Core.Constraint.Square (Fin 8)

The /∅/ square: contexts 0–3 (underlying /∅/, varying onset × stress).

Equations

Flemming2021.schwaSquareNull = { tl := 0, tr := 1, bl := 2, br := 3 }

Instances For

def Flemming2021.schwaSquareSchwa :

Core.Constraint.Square (Fin 8)

The /ə/ square: contexts 4–7 (underlying /ə/, varying onset × stress).

Equations

Flemming2021.schwaSquareSchwa = { tl := 4, tr := 5, bl := 6, br := 7 }

Instances For

theorem Flemming2021.schwaNull_independence :

Core.Constraint.ViolDiffIndependence (fun (k : Fin 6) (ctx : Fin 8) => ↑(schwaDiff ctx k)) schwaSquareNull

Violation differences satisfy independence on the /∅/ square: each of the 6 constraints is insensitive to either onset (row) or stress (column).

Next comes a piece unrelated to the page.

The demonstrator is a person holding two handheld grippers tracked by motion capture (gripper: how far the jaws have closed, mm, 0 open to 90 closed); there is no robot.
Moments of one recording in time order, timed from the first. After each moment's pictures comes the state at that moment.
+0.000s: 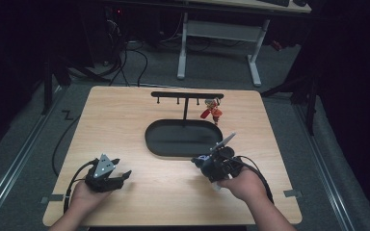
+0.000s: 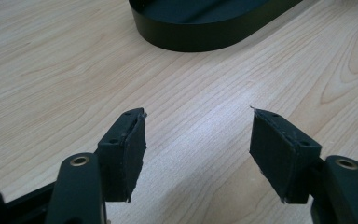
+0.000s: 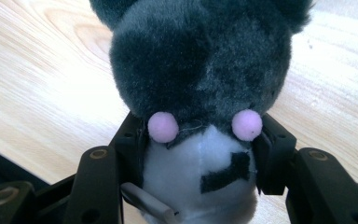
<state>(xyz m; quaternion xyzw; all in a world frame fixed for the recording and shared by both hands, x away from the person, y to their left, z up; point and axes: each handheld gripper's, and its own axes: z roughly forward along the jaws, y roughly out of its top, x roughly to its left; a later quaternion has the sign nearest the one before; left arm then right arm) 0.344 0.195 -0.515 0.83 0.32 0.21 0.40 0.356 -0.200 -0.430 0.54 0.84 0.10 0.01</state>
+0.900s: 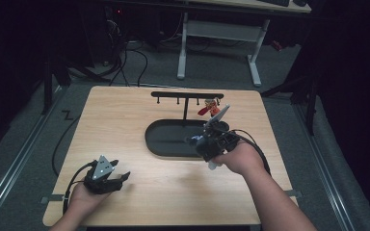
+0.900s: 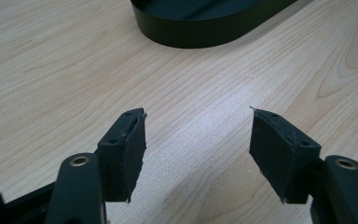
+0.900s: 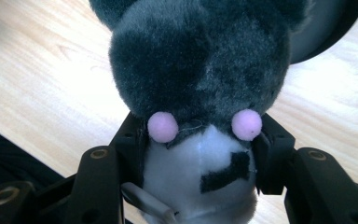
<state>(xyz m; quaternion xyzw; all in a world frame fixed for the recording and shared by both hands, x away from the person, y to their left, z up) 0.341 0.196 -0.514 0.83 0.32 0.21 0.40 0.399 -0.179 -0.369 0.51 0.85 0.10 0.01</state>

theorem Flemming2021.schwaSchwa_independence :

Core.Constraint.ViolDiffIndependence (fun (k : Fin 6) (ctx : Fin 8) => ↑(schwaDiff ctx k)) schwaSquareSchwa

Violation differences satisfy independence on the /ə/ square.

theorem Flemming2021.schwaNull_hz (w : Fin 6 → ℝ) :

Core.Constraint.ConstantLogitDiff (fun (ctx : Fin 8) => ∑ k : Fin 6, w k * ↑(schwaDiff ctx k)) schwaSquareNull

HZ's generalization for French schwa (/∅/ square): for any MaxEnt weights, the logit-rate difference across onset types is constant across stress contexts. Derived from me_predicts_hz + schwaNull_independence.

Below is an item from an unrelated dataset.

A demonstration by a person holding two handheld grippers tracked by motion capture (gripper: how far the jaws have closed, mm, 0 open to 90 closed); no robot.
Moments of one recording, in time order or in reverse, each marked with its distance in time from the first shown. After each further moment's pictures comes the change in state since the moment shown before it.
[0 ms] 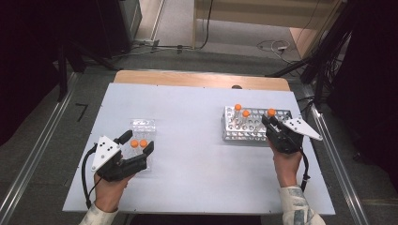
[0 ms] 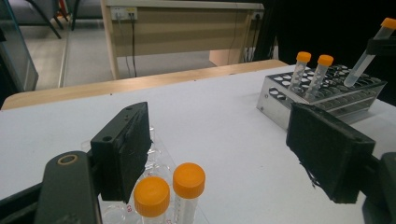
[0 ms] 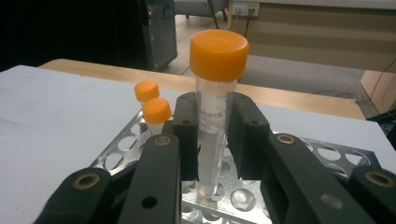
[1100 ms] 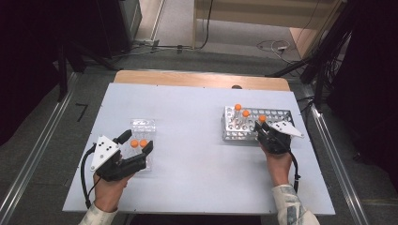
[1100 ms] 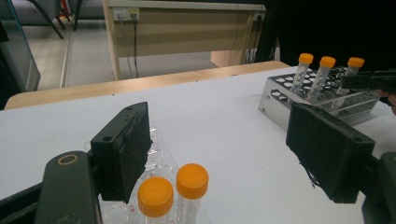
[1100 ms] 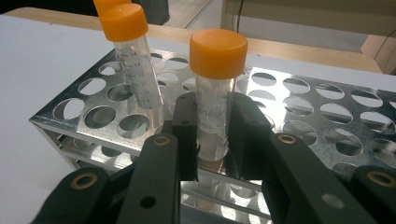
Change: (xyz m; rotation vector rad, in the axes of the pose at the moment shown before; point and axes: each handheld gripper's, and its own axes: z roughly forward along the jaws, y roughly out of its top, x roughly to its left) left arm 0.001 0.001 -0.001 -0.005 0.005 -0.004; right arm -0.001 -0.037 0.036 0.145 -0.034 -0.012
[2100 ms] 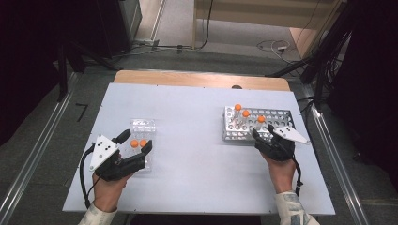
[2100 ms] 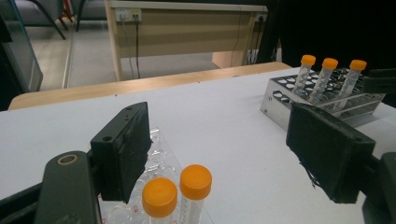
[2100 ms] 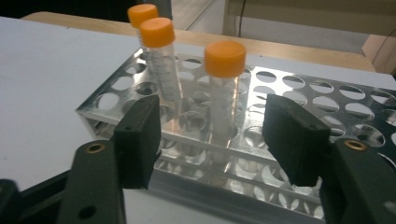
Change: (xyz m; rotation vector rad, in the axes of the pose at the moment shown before) left arm 0.002 0.001 -0.001 -0.002 0.010 -0.002; right arm 0.008 0.002 -0.027 0.000 0.006 0.006
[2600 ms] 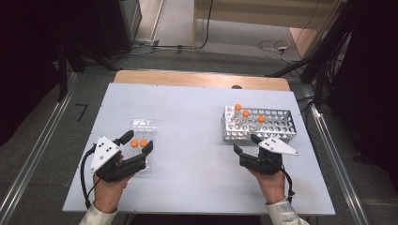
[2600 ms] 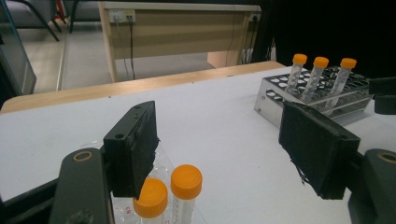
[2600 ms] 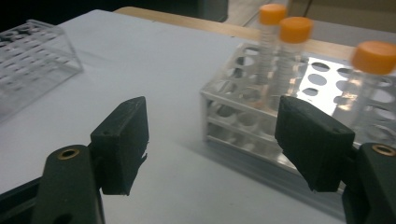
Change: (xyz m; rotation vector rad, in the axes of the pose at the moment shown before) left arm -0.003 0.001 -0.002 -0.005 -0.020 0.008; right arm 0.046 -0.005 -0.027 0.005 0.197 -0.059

theorem Flemming2021.schwaSchwa_hz (w : Fin 6 → ℝ) :

Core.Constraint.ConstantLogitDiff (fun (ctx : Fin 8) => ∑ k : Fin 6, w k * ↑(schwaDiff ctx k)) schwaSquareSchwa

HZ's generalization for French schwa (/ə/ square).

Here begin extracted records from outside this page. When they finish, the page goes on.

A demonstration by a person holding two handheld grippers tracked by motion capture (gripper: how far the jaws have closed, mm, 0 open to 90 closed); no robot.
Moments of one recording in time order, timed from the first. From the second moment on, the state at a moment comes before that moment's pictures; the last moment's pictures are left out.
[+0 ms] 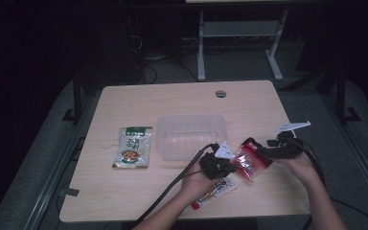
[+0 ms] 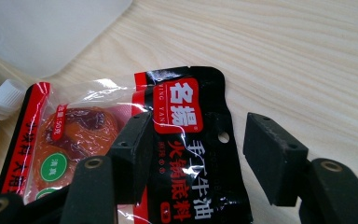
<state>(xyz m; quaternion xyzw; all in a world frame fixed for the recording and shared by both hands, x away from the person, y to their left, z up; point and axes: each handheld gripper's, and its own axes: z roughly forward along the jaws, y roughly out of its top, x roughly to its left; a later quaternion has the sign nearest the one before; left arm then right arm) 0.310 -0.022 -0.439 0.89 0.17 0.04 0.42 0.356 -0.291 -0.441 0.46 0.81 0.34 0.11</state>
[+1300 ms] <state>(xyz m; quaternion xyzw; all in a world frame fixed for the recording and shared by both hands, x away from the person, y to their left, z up) 0.322 -0.046 -0.467 0.91 0.20 0.03 0.37 0.360 -0.302 -0.439 0.46 0.80 0.38 0.08</state>
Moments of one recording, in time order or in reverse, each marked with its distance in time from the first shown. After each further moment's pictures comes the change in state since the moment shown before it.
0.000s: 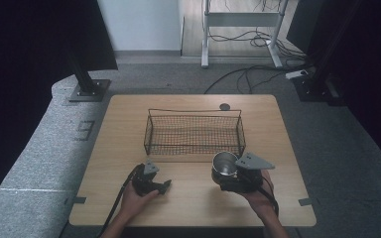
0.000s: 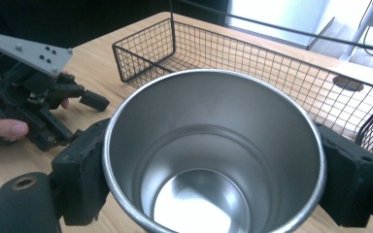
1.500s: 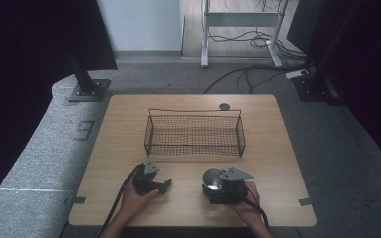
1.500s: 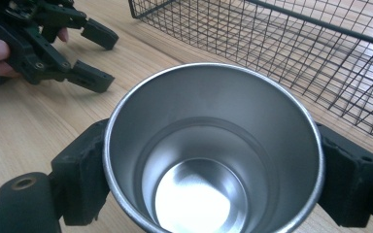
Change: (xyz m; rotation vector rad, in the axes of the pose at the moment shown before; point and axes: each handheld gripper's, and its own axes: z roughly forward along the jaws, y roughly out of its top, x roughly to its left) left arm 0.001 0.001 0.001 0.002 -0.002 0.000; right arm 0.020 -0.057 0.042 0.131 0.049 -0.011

Flemming's three-candidate table-(45) MaxEnt model is a ConstraintSystem Cand3 ℝ decoded by softmaxDecoder 1. The key observation H(b) = H(c) ⟹ predict b = predict c is a property of any MaxEnt-style decoder: it depends only on the score equality and the symmetry of softmax. By contrast NHG and Normal MaxEnt distinguish b and c despite equal harmony (table45_nhg_variance_differs, table45_nhg_covariance_nonzero) — same score, different decoder, different predict.

theorem Flemming2021.flemmingSystem_b_eq_c :

Flemming2021.flemmingSystem✝.predict Flemming2021.Cand3.b✝ = Flemming2021.flemmingSystem✝.predict Flemming2021.Cand3.c✝

The MaxEnt system assigns equal probability to candidates b and c, matching table45_maxent_equal_prob but stated through the generic predict API. The frame here makes the framework distinction sharp: NHG (argmax after Gaussian noise on weights) and Normal MaxEnt (argmax after Gaussian noise on candidates) would assign different probabilities to b and c despite identical harmonies because they differ only in decoder, not in score.

theorem Flemming2021.flemmingSystem_isProb :

∑ x : Flemming2021.Cand3✝, Flemming2021.flemmingSystem✝.predict x = 1

The MaxEnt system on Cand3 is a probability distribution.